Una serie di norme si sono intrecciate sino a creare una particolare situazione di esclusione dai diritti per chi lavora in questo settore:

  • l'art. 2 comma 2 d.lgs. 81/2015 che conferma nel settore sportivo dilettantistico la possibilità di utilizzare co.co.co.
  • l'art. 37, comma 1, lett. d) della legge 342/2000 che considera i rimborsi spese, i premi ed i compensi per attività sportivo dilettantistica fra i cosiddetti redditi diversi, quindi non assimilati ai redditi da lavoro dipendente ed esclusi dall?imposizione fiscale (sino alla soglia di 7.500 euro);
  • l'art. 90, comma 3, della legge 289/2002 che ha fatto rientrare fra i redditi diversi (con conseguente agevolazione fiscale) anche i compensi percepiti da lavoratori dell?area amministrativo-gestionale (attività di segreteria, raccolta iscrizioni, tenuta cassa, ecc.) impegnati con rapporti di co.co.co. di natura non professionale.

L'insieme di queste norme, nei termini sopra descritti, priva di diritti chi lavora nello sport, determinando il mancato assoggettamento dei compensi ad obbligo sia assicurativo presso l'INAIL (nota Inail Ad/126/03), sia contributivo previdenziale presso l'Enpals (Circolare Enpals 13/2006) che per l'Inps nella Gestione separata (circolare Inps 32/2001): quindi niente pensione, né prestazioni di tutela quali malattia, maternità o infortunio.
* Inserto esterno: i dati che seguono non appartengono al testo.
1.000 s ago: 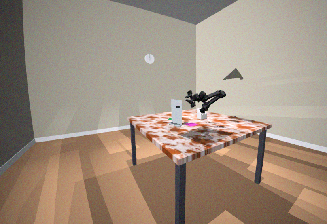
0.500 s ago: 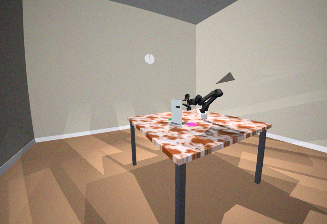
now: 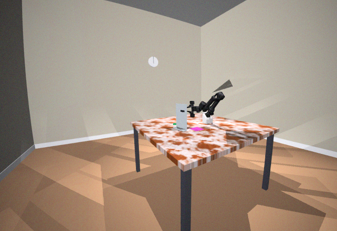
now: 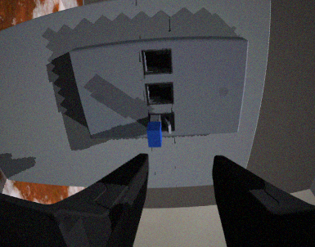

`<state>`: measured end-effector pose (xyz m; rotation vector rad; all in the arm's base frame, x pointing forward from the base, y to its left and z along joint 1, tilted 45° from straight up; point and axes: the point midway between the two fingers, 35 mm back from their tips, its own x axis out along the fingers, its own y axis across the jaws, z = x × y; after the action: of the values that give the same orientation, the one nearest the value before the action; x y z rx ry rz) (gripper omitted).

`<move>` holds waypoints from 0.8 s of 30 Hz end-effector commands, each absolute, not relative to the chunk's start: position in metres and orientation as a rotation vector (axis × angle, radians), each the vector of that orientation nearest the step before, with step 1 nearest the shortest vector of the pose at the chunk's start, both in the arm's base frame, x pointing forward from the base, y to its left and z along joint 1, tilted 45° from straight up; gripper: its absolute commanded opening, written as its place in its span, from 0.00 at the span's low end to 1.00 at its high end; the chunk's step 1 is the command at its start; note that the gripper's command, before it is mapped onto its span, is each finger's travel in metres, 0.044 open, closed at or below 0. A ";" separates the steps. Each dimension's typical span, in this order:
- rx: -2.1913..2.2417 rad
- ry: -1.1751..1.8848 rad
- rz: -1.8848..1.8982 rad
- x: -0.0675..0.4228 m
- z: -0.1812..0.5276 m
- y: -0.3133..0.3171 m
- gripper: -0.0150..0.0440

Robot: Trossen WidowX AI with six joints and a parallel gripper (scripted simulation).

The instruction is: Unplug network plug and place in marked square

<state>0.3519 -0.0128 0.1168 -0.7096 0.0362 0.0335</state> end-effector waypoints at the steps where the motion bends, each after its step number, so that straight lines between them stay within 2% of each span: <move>1: -0.766 0.049 0.045 0.343 0.103 -0.013 0.52; 24: -0.787 0.050 0.046 0.366 0.102 -0.009 0.52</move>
<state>0.3603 -0.0101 0.1014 -0.7820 0.0503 0.0470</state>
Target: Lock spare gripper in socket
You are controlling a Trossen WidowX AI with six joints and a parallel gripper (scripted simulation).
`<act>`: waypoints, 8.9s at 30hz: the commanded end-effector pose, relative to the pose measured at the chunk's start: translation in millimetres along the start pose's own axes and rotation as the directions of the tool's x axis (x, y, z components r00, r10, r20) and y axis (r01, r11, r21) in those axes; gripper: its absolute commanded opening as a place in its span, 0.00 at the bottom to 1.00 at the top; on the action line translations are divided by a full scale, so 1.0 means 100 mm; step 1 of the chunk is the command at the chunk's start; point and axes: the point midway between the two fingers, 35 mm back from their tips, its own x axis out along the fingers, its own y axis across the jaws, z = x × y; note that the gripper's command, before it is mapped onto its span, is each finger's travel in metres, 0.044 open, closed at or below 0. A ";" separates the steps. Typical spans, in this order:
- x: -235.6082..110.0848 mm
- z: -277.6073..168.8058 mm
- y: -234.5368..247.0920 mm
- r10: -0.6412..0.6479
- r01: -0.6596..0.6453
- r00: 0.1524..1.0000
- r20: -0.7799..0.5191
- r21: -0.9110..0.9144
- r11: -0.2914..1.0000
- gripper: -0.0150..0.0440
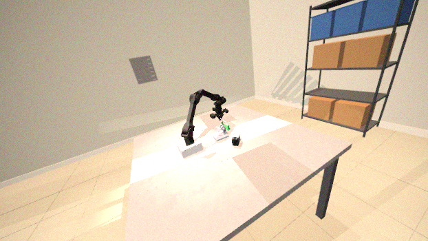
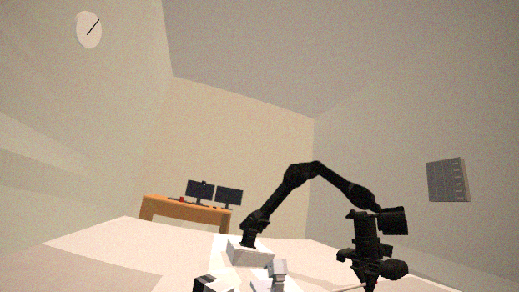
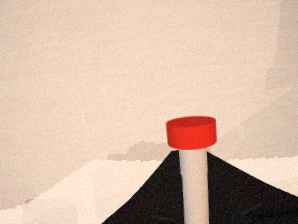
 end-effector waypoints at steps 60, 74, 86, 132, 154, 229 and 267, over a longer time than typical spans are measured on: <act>-0.34 0.05 0.00 0.004 -0.004 1.000 -0.003 0.011 1.000 0.59; -0.48 0.08 -0.02 0.006 -0.006 1.000 -0.005 0.017 1.000 0.77; -1.14 -0.47 -0.05 0.054 -0.054 0.998 0.021 -0.031 0.998 0.56; -0.01 -0.68 -0.01 0.054 -0.054 0.998 0.021 -0.031 0.998 0.56; 0.14 -0.71 0.01 0.054 -0.054 0.998 0.022 -0.031 0.998 0.56; -0.47 -1.19 -0.01 0.068 -0.068 0.998 0.011 0.010 0.998 0.25; -0.02 -1.29 0.02 0.044 -0.044 0.999 0.013 0.010 0.999 0.25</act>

Unico obbligo previsto per le associazioni e società sportive è quello delle registrazione sul libro unico del lavoro e della comunicazione preventiva al Centro per l'impiego (Interpello ministero del Lavoro 22/2010).

NidiL CGIL ha stipulato alcuni accordi che hanno permesso la stabilizzazione dei rapporti di lavoro fintamente autonomi o svolti in monocommittenza e migliorato le condizioni di chi lavora con forme di collaborazione realmente autonome.